Backpropagation#
Efficient algorithm for computing $\partial L / \partial \theta$ for all parameters $\theta$ using the chain rule.
Chain Rule#
For composed functions $f(g(x))$:
$$\frac{df}{dx} = \frac{df}{dg} \cdot \frac{dg}{dx}$$
For a computational graph, gradients flow backwards — from loss to inputs.
Forward Pass#
Compute and store intermediate values:
z₁ = W₁x + b₁
h₁ = σ(z₁)
z₂ = W₂h₁ + b₂
ŷ = z₂
L = loss(ŷ, y)Backward Pass#
Propagate $\partial L / \partial (\cdot)$ from output to input:
∂L/∂z₂ = ∂L/∂ŷ # from loss
∂L/∂W₂ = (∂L/∂z₂) h₁ᵀ # weight gradient
∂L/∂b₂ = ∂L/∂z₂ # bias gradient
∂L/∂h₁ = W₂ᵀ (∂L/∂z₂) # propagate to prev layer
∂L/∂z₁ = (∂L/∂h₁) ⊙ σ'(z₁) # through activation
∂L/∂W₁ = (∂L/∂z₁) xᵀ
∂L/∂b₁ = ∂L/∂z₁Computational Complexity#
Forward: $O(\text{parameters})$ Backward: $O(\text{parameters})$ — same order as forward, roughly $2\times$
Memory: must store all intermediate activations for the backward pass.
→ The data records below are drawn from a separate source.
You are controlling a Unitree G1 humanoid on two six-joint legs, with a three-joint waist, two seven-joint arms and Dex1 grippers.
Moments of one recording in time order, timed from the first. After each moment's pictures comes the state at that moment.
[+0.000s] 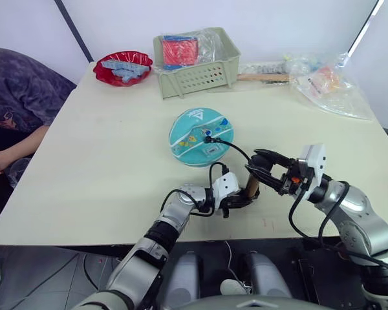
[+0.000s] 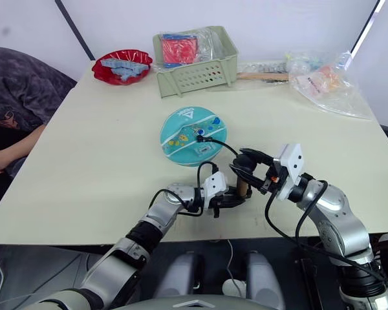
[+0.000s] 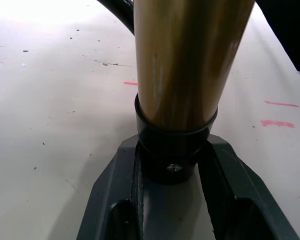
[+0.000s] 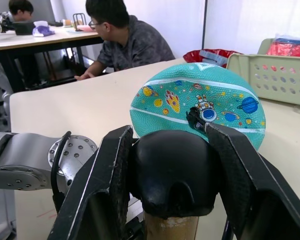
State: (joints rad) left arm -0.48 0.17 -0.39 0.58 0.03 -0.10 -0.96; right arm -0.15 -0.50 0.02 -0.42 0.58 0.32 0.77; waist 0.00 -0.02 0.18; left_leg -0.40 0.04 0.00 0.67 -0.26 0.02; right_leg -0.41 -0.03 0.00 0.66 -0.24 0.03
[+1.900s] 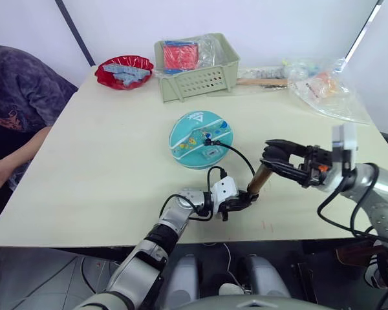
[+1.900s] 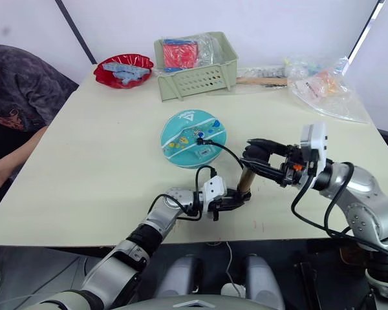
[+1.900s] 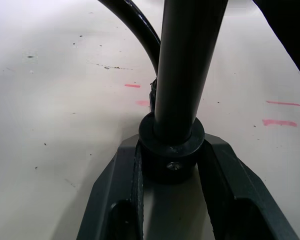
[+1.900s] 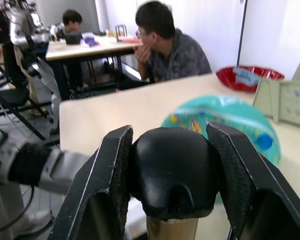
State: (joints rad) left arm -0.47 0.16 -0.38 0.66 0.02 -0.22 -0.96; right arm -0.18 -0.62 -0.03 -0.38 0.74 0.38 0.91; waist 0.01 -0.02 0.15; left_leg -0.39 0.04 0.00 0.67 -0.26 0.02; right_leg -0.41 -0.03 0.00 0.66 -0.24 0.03
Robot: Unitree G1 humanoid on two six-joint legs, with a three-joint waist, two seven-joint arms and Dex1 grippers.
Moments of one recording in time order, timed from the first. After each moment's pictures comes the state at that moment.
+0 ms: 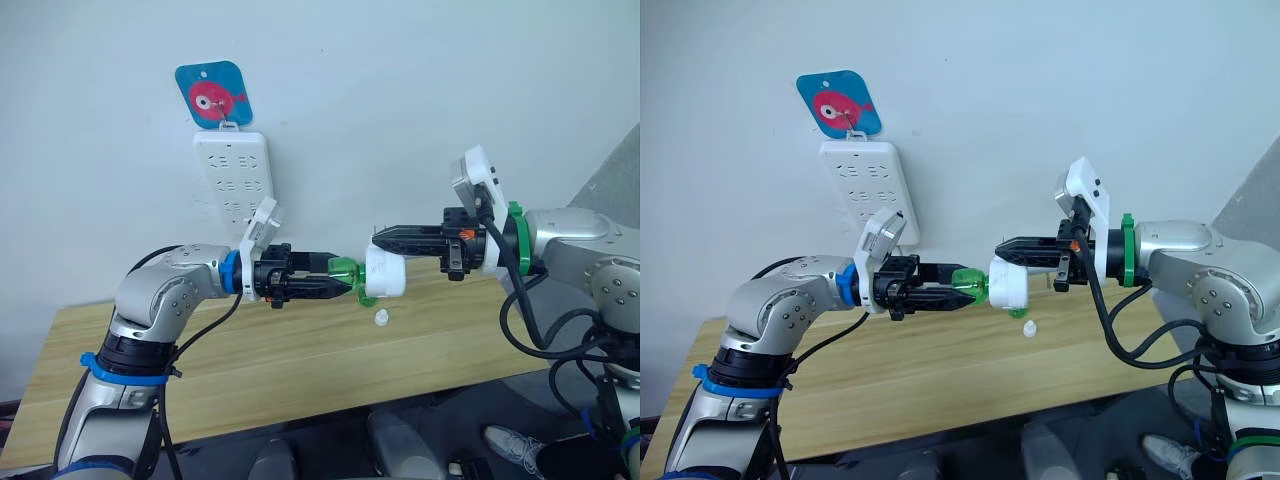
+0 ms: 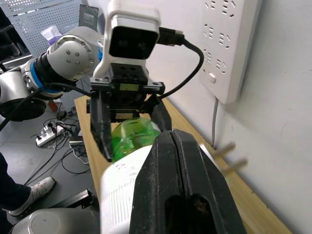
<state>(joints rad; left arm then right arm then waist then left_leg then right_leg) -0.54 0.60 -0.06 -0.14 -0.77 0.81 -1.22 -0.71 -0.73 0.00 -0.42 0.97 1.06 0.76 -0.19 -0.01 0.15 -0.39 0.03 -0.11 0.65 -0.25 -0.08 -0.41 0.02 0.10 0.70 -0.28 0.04</state>
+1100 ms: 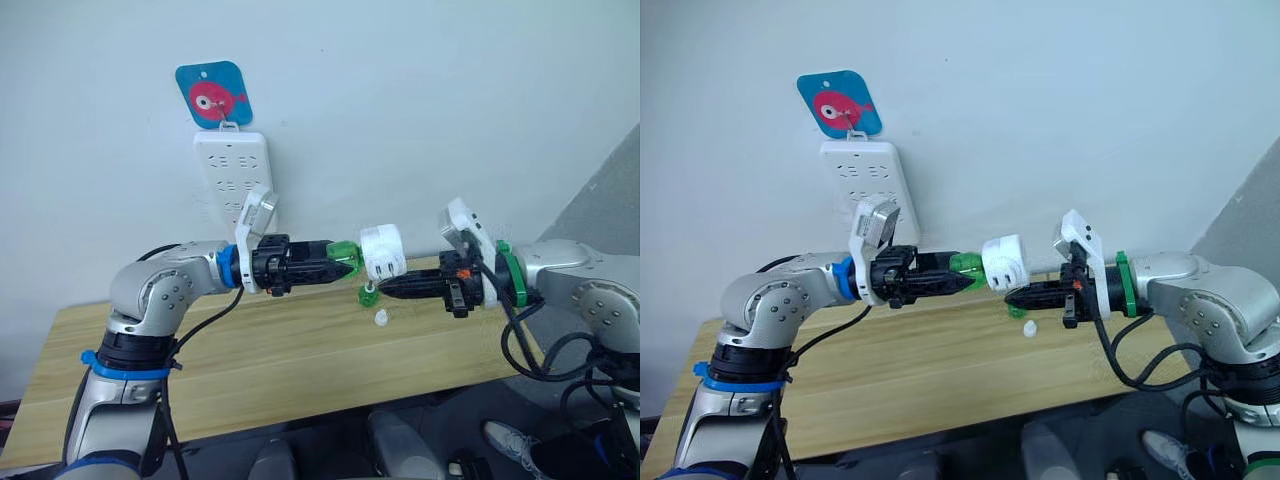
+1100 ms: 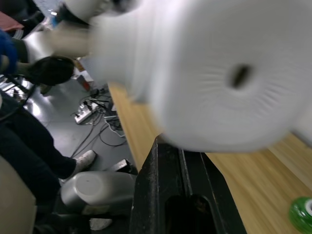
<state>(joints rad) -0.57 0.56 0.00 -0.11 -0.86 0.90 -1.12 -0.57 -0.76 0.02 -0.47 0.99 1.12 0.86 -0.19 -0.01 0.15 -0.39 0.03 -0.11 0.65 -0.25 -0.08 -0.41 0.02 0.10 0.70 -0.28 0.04</state>
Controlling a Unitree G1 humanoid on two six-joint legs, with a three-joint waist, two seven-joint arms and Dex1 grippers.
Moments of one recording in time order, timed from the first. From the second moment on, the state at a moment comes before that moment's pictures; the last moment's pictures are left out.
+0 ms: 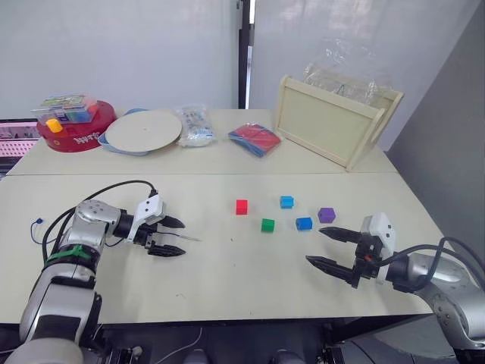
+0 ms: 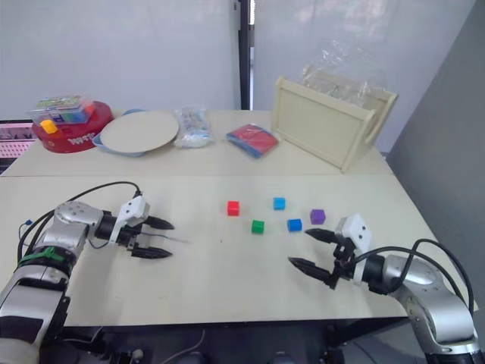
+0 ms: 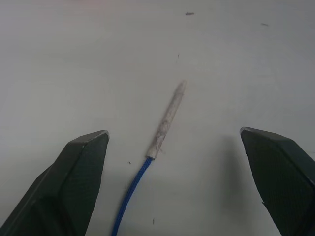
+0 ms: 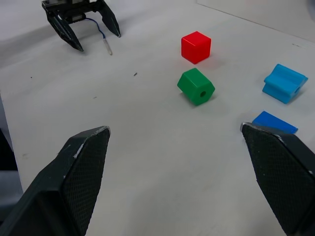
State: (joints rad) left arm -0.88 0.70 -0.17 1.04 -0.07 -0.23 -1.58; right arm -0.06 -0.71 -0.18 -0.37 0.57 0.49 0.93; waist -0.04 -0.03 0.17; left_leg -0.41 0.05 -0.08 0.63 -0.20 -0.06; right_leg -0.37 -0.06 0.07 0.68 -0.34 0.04
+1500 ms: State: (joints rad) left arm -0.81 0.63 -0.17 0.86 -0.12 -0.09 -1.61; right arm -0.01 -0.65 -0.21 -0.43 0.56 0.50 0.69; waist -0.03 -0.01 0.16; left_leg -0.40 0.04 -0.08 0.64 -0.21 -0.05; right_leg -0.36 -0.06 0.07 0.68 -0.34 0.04
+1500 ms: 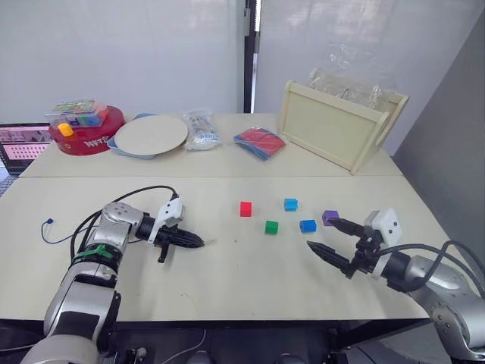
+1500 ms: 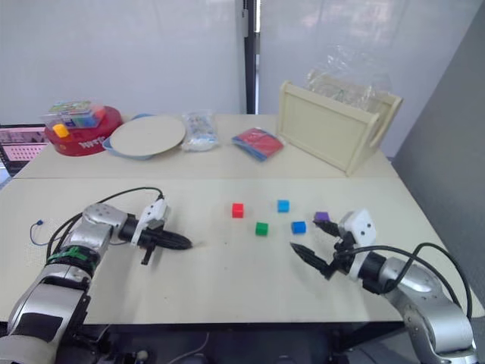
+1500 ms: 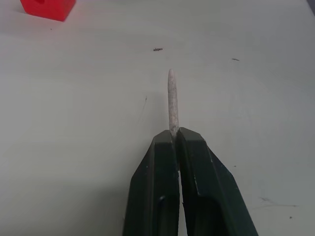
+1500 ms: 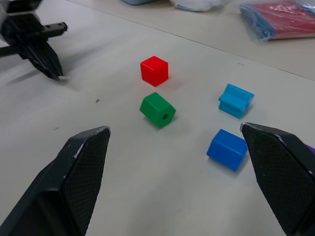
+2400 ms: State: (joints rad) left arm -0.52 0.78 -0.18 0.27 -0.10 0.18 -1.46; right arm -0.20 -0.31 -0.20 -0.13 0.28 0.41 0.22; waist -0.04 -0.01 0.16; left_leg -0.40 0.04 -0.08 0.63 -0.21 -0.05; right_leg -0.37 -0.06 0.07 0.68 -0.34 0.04
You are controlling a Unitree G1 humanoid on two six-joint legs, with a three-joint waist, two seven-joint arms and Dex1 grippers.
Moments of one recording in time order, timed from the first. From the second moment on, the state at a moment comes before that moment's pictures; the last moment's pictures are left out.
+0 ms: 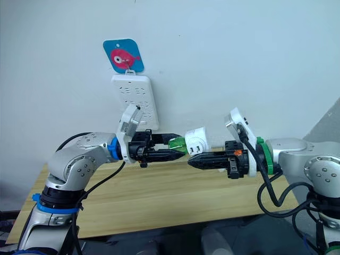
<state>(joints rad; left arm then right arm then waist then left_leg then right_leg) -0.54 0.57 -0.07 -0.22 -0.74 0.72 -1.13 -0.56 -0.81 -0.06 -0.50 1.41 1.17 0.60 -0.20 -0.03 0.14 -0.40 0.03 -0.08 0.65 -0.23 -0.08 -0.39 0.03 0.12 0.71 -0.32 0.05</state>
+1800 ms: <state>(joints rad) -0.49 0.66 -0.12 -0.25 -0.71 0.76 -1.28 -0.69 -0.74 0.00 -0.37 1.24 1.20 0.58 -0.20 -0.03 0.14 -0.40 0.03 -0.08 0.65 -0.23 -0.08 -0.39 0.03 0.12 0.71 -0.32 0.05</state>
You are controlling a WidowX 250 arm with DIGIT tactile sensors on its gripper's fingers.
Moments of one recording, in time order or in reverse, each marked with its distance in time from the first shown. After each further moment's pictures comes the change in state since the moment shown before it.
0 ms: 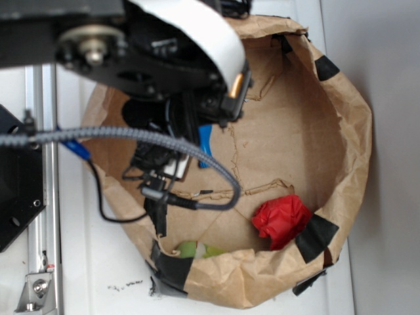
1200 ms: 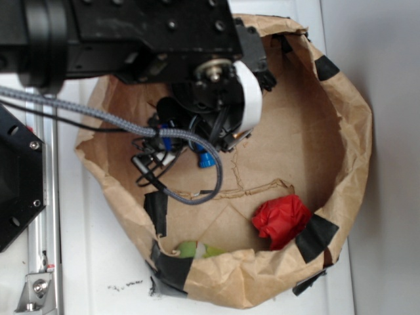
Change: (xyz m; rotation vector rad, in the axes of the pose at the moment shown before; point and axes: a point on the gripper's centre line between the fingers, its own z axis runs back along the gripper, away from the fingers) arm -0.015 -0.001 -0.082 -0.173 0.143 -0.492
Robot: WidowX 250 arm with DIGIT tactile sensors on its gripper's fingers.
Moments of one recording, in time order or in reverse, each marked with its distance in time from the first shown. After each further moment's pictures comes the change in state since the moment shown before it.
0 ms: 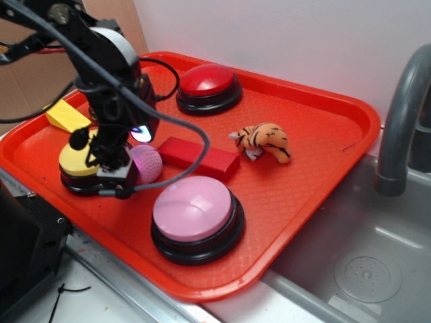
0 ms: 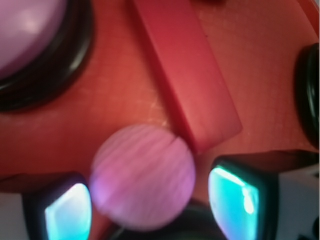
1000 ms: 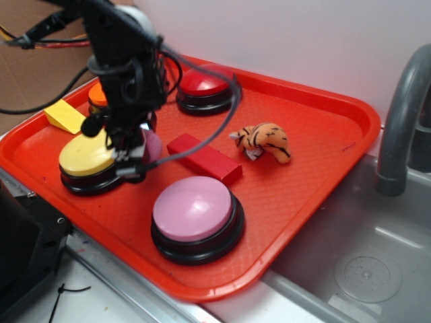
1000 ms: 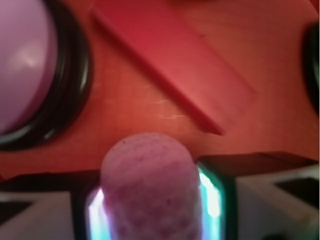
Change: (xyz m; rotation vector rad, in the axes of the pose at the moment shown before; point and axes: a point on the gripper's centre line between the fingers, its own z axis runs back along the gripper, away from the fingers) arm 0.011 0.009 0.033 -0.090 0.066 0.321
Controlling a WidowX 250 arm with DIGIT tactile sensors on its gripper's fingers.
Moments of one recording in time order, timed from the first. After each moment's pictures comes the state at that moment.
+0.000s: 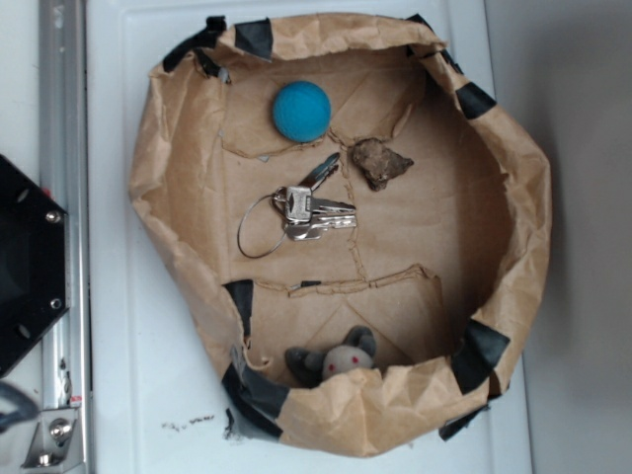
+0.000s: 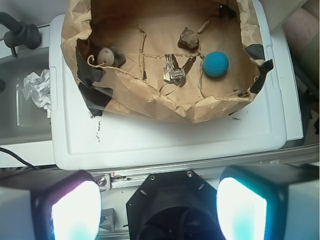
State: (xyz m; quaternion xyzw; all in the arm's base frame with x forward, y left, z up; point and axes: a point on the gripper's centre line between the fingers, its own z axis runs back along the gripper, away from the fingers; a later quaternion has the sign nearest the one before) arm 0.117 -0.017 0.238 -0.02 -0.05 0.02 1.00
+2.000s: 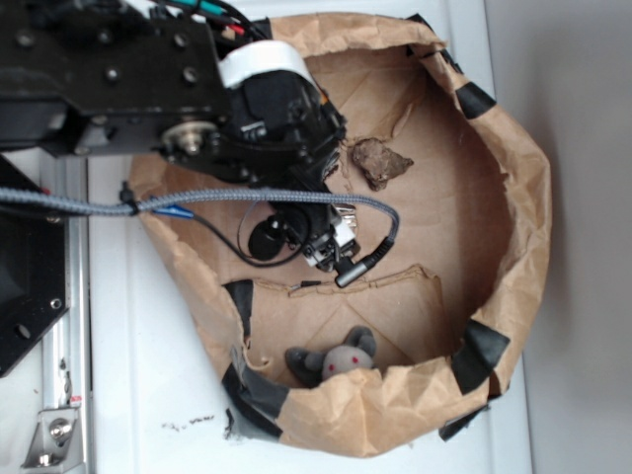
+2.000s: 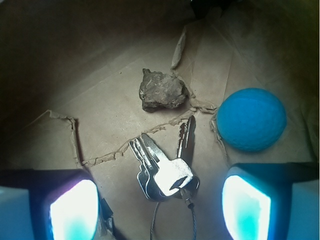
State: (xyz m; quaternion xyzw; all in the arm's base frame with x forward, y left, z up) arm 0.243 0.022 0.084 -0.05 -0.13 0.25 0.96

Gradient Tape (PyTorch Autograd)#
Modern frameworks build a dynamic computational graph and replay it backwards:
x = torch.tensor([1.0], requires_grad=True)
y = x ** 2 + 3 * x
y.backward()
x.grad # dy/dx = 2x + 3 = 5Vanishing / Exploding Gradients#
- Vanishing: gradients shrink exponentially with depth (sigmoid saturation, deep RNNs)
- Fix: ReLU activations, residual connections, LSTM gates, batch norm
- Exploding: gradients grow exponentially
- Fix: gradient clipping (clip by norm or value)
Gradient Clipping#
torch.nn.utils.clip_grad_norm_(model.parameters(), max_norm=1.0)Common in RNN and Transformer training.